Bishnu Prasad is an Indian politician. He was elected to the Lok Sabha, lower house of the Parliament of India from the Kaliabor Constituency of Assam as a member of the Indian National Congress. He was elected to, Assam Legislative Assembly from Samaguri (Vidhan Sabha constituency) in 1972 & was the Minister for Industry, Power, Irrigation, Flood Control, Trade and Commerce and Cooperative, Assam (1972–76); Chairman, Assam Financial Corporation, 1981–83; Chairman, Estimates Committee, Assam, Legislative Assembly, 1976–78. He was also the Chairman National Commission for Linguistic Minorities in India Government of India, a Constitutional Office under Article 350-B of the Constitution, 1988–90. He was a Member, Governing Body, Indian Council of World Affairs; Member, Governing Council, Indian Law Institute, New Delhi. Further he was the National Vice President, India-Russia Friendship Society.

==Political life==
He was General Secretary, 1967–69 and President, 1969–74, of Assam Pradesh Youth Congress. Thereafter, he was General Secretary, 1978–1983, & Vice President, 1983-2020 of Assam Pradesh Congress Committee. He is a Member of All India Congress Committee since 1972.

==Early life==
He did his matriculation from Nagaon Government High School and Graduated from Cotton College and his post graduation M.A. & LL B from Gauhati University.

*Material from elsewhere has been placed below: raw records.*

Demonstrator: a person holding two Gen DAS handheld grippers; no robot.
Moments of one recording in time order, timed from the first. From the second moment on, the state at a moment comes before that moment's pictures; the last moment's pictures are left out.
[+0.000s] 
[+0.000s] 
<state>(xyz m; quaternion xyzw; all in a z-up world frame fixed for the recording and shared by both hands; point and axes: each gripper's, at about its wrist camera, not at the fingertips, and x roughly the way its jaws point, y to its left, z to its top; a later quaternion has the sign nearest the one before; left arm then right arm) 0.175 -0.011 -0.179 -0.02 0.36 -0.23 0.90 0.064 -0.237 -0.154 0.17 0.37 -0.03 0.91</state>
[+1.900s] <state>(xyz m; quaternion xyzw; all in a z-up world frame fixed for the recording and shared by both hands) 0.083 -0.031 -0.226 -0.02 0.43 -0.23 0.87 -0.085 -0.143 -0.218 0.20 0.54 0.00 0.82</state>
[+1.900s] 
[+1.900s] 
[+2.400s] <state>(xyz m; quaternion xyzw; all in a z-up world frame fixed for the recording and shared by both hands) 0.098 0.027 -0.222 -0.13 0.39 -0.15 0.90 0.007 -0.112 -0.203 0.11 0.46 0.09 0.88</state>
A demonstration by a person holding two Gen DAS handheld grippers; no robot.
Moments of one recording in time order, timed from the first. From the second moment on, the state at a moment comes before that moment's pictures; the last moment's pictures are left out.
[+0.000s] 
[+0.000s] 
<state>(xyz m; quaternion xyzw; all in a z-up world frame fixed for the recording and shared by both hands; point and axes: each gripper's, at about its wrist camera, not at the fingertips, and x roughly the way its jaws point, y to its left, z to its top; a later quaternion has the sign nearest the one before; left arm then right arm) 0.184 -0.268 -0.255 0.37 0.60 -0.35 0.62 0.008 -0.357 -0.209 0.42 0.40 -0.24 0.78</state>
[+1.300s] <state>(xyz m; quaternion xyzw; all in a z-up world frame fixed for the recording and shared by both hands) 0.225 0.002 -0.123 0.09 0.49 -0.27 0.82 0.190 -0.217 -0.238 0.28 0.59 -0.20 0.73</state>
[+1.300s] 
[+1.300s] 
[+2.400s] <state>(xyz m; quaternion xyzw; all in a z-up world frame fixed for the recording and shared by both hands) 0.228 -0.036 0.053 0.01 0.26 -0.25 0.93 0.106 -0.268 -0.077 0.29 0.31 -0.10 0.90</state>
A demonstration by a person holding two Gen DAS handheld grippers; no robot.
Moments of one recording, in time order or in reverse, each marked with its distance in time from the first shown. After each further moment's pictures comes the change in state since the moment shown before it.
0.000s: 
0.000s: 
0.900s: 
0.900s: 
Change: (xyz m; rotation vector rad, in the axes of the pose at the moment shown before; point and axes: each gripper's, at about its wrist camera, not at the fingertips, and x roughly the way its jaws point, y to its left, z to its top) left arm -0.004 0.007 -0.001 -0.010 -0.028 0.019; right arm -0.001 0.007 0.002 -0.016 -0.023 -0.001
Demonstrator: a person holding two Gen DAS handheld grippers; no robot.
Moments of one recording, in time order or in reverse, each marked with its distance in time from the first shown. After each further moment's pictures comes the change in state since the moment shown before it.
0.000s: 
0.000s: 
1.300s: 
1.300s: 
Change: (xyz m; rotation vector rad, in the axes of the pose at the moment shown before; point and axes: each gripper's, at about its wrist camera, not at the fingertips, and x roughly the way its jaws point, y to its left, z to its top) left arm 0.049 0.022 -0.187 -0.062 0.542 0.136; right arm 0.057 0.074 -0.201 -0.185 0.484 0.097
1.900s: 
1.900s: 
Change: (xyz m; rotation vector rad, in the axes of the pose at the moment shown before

He was the founder General Secretary of Cotton College Hostel Boarders Association, 1961 & founder General Secretary of Assam Non-party Student's Association, 1960.
He is an Advocate and had joined the Gauhati High Court in the year 1969 and subsequently joined the Supreme Court of India in the year 1985. He is a Member of the Indian Arbitration Council.

==Writings==
His writings have appeared in dailies and literary journals since 1960 and he has authored 2 books "Modar Phular Gondh", 1974 & "Smriti Aru Chinta", 1990.